Hi... I'm remodeling two condos. One of them has a lot of block wall that's been painted. I want to smooth out the wall to get rid of the 'institutional' feeling. (See the picture.)

I've been learning about parging. I have parged before, on an exterior foundation wall, but nothing interior. My thought was maybe to first rough up the existing paint and maybe use a BondKote or "liquid sander" something to give it tooth, then parge on a fine mortar, and then plaster it up.

But then I thought maybe some sort of faux Venetian plaster paint product would work alright, even if it takes two coats. Or maybe is there some basecoat thick paint-type product that would take up the dimples and fill the joints?

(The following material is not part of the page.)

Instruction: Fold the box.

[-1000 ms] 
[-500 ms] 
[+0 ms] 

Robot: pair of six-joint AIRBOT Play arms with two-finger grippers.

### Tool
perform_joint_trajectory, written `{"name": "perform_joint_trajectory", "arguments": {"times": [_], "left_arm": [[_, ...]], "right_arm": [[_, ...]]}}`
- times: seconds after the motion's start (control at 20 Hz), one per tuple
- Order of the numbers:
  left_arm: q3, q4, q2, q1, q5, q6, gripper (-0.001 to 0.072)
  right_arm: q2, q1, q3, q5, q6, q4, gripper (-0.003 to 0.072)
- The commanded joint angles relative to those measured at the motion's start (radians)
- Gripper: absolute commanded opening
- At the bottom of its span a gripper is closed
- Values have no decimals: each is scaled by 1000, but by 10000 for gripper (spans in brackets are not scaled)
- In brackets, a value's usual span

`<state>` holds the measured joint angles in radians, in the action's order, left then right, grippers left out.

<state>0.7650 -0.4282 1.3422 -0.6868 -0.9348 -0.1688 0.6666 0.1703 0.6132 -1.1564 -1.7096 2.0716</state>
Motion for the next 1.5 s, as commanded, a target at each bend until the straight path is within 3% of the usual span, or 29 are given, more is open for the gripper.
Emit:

In most cases like a basement finish job, I would fur out the walls with 1 1/2" and put in rigid insulation, but in this case there are baseboard heaters and receptacles and intersections with door and windows, and it would be a heck of a job more than it's worth.

So I am turning to you wall finishing experts for some opinions. Help appreciated. Thanks.

PS - Yes, I know there are crack in the block wall. The building has structural problems but the location is excellent, even in this market, it will sell for a pretty penny with some basic TLC. I'm not looking for magic, but just to cover up the cracks for a while. Someone in the 70s put up this building without any concern except for saving a penny, and I can't fix the world in a day, just make my dollar and help the current owner.


----------



## ProWallGuy (Oct 17, 2003)

Check out Flexi-Wall products. Paperhangers use this stuff to smooth over cinder block to hang new wallcoverings. Can be painted also.


----------



## BKFranks (Feb 19, 2008)

I'd have the stucco/plaster guys skim coat the wall. You'd probably have to sandblast the wall first to get the paint off. They could put a smooth finish just like a smooth stucco finish on the outside of a house. I've had them cover over a red brick fireplace and one house last year they did a shower and bathtub surround for an industrial look.


----------



## plazaman (Apr 17, 2005)

Lath and a 1 coat stucco job?


----------



## Frankawitz (Jun 17, 2006)

Metal lath then scratch coat and then sand finish coat or smooth plaster finish depending on the look you want.


www.frankawitz.net


----------



## karma_carpentry (Aug 7, 2005)

Thanks for the advice, fellows. What I ended up doing was a basecoat of Structo-lite and and veneer plaster over it.

I was nervous about adhesion, so I tested a small section first, and the Structolite stuck very well. The blocks are rough enough, even with the paint, for good keying in.

I'm not a great plasterer, so after the plaster, I knifed in joint compound and sanded down smooth, to fill the holidays from my plaster job.

I probably should have called in a plasterer, but it was not bad work, and I enjoyed it mostly.


----------